Her husband was helpful in supplying the right language. The murder of her
grandmother was ‘an unfortunate incident’, the fact, with which Flora was
presently acquainted, that the will had been changed in her father’s favour,
was a ‘coincidence, fortunate in the circumstances’. That Magnus was mad was
something that ‘happens in the best of families’. The fact that the homicidal
maniac came from the same mental hospital as the one where Magnus was lodged,
was just a fact: ‘One thing has nothing to do with another.’ Flora took her
bath, which she always did at night, prepared her clothes to put on the next
day, while Bert, her husband, set the breakfast things ready for the morning.
Qualmless and orderly, they went to bed.
Her
sister Eunice, fair with pale eyes and long hair, was now five months pregnant.
Her general outline was vague and fuzzy, like a shakily taken photograph.
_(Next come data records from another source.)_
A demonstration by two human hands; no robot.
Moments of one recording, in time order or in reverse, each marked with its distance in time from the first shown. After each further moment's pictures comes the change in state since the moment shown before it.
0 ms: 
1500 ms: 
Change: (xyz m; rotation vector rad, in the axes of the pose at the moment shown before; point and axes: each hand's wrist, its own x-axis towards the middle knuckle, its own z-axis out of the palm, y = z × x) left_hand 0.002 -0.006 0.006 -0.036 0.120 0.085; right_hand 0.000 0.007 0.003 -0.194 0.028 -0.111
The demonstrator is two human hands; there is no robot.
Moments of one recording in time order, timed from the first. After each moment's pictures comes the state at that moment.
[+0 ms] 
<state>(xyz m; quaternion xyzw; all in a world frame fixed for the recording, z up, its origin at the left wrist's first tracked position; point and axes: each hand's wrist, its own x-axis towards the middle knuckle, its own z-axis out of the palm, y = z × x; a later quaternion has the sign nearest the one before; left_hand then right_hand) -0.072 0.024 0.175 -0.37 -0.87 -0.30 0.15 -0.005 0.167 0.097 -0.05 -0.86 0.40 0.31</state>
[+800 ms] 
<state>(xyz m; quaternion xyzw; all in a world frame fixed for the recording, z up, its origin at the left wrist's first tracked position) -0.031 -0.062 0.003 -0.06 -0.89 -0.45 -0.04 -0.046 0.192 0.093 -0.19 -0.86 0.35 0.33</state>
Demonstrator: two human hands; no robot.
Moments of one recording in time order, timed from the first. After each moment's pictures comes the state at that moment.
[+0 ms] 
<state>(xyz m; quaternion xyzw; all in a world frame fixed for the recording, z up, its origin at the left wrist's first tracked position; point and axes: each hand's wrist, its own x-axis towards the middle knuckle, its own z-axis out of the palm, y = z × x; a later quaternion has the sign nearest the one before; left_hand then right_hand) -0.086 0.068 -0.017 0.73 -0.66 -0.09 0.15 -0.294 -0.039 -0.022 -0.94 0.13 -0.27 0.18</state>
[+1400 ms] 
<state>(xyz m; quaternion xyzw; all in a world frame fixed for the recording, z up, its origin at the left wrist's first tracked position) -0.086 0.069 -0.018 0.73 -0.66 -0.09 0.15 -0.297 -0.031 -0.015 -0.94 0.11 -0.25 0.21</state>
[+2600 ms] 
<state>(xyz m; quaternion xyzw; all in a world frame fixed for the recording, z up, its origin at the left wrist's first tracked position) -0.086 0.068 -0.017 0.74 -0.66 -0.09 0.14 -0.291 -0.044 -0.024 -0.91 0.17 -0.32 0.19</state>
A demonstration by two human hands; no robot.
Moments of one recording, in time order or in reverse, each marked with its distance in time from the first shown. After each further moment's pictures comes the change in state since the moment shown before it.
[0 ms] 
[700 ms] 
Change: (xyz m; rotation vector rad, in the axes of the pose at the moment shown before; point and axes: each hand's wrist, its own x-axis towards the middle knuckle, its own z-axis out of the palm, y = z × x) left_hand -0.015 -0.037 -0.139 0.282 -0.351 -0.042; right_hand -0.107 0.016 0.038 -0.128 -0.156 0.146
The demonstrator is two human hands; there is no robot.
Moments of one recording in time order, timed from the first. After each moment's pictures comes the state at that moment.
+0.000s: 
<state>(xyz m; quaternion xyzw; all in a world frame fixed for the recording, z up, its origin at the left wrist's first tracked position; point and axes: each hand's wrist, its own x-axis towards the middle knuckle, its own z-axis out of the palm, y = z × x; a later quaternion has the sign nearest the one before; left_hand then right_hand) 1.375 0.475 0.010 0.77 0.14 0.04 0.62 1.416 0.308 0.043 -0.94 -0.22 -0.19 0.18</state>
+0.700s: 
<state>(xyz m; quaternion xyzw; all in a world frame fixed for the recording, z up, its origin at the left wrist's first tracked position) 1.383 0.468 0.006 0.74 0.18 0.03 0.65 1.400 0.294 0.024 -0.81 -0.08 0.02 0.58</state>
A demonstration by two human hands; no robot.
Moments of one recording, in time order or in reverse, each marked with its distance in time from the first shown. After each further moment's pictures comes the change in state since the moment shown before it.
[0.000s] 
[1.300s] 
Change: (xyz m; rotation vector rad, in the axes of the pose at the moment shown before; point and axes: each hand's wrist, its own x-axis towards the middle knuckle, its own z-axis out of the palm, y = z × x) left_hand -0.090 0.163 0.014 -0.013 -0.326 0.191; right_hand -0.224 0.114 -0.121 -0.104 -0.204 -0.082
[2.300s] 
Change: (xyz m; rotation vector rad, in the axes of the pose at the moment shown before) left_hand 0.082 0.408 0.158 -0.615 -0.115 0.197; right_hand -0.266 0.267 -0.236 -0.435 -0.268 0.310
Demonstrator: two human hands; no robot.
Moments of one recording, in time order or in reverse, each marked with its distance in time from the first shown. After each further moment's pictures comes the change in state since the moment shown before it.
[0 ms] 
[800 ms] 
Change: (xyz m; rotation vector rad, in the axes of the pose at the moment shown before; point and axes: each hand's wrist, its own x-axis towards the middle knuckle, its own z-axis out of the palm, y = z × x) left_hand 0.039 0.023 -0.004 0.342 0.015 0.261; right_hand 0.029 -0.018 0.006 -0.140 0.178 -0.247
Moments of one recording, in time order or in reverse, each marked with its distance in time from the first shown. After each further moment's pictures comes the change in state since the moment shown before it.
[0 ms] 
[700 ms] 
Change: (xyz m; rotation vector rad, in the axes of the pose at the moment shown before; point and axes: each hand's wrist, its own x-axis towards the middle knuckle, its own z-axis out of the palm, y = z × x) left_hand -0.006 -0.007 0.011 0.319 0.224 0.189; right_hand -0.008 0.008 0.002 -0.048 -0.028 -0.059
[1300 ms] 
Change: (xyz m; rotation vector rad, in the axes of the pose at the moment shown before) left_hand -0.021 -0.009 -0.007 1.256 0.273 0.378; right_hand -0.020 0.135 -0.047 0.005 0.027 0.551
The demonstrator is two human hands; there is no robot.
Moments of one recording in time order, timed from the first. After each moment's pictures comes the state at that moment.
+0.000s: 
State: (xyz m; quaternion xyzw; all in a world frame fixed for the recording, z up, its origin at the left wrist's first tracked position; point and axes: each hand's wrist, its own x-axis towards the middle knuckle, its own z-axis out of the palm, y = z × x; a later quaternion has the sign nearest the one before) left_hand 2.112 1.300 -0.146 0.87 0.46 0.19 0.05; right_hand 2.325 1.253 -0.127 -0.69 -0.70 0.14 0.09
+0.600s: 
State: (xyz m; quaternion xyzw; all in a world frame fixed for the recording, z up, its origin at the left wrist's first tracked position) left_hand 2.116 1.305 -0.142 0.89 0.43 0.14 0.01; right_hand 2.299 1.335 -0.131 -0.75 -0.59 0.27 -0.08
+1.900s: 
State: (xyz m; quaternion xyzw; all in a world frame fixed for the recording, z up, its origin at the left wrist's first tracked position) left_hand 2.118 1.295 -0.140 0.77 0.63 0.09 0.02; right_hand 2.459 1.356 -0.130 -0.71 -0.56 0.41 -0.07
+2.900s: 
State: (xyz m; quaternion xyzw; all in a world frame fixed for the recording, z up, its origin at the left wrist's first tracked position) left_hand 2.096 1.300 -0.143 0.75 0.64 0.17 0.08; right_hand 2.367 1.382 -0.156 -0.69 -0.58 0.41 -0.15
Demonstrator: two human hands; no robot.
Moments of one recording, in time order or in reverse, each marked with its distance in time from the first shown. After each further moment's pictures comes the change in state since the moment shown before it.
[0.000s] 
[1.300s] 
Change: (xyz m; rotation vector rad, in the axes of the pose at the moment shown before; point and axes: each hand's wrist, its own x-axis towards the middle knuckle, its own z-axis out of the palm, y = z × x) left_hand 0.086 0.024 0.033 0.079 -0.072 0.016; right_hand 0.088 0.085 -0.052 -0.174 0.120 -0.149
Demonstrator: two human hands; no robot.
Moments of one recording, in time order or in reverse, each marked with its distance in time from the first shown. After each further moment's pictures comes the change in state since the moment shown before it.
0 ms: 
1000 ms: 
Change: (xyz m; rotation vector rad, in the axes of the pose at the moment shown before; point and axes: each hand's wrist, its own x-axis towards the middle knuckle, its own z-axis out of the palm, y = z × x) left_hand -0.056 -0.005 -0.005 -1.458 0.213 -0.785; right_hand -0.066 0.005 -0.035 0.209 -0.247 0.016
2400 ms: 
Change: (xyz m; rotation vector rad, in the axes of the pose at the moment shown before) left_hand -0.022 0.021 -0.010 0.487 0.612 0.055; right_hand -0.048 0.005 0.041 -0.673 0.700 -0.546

She
said to her mother, ‘I hope this news doesn’t upset
me.
The murder was
bad enough.’
‘Perhaps
I shouldn’t have told you,’ said Greta.
‘Well,
you’ve done it now.’
‘I
thought you’d like to know at least that Daddy will be free from financial care.’
‘Lucky
him.’
‘It was
Margaret who sent Waters to visit your grandmother. And make her change her
will.’
‘And
Granny was killed the next day?’
‘No,
three days later. I mean, Waters went back on Friday to get her signature.’ Mrs
Murchie had died on the Saturday night.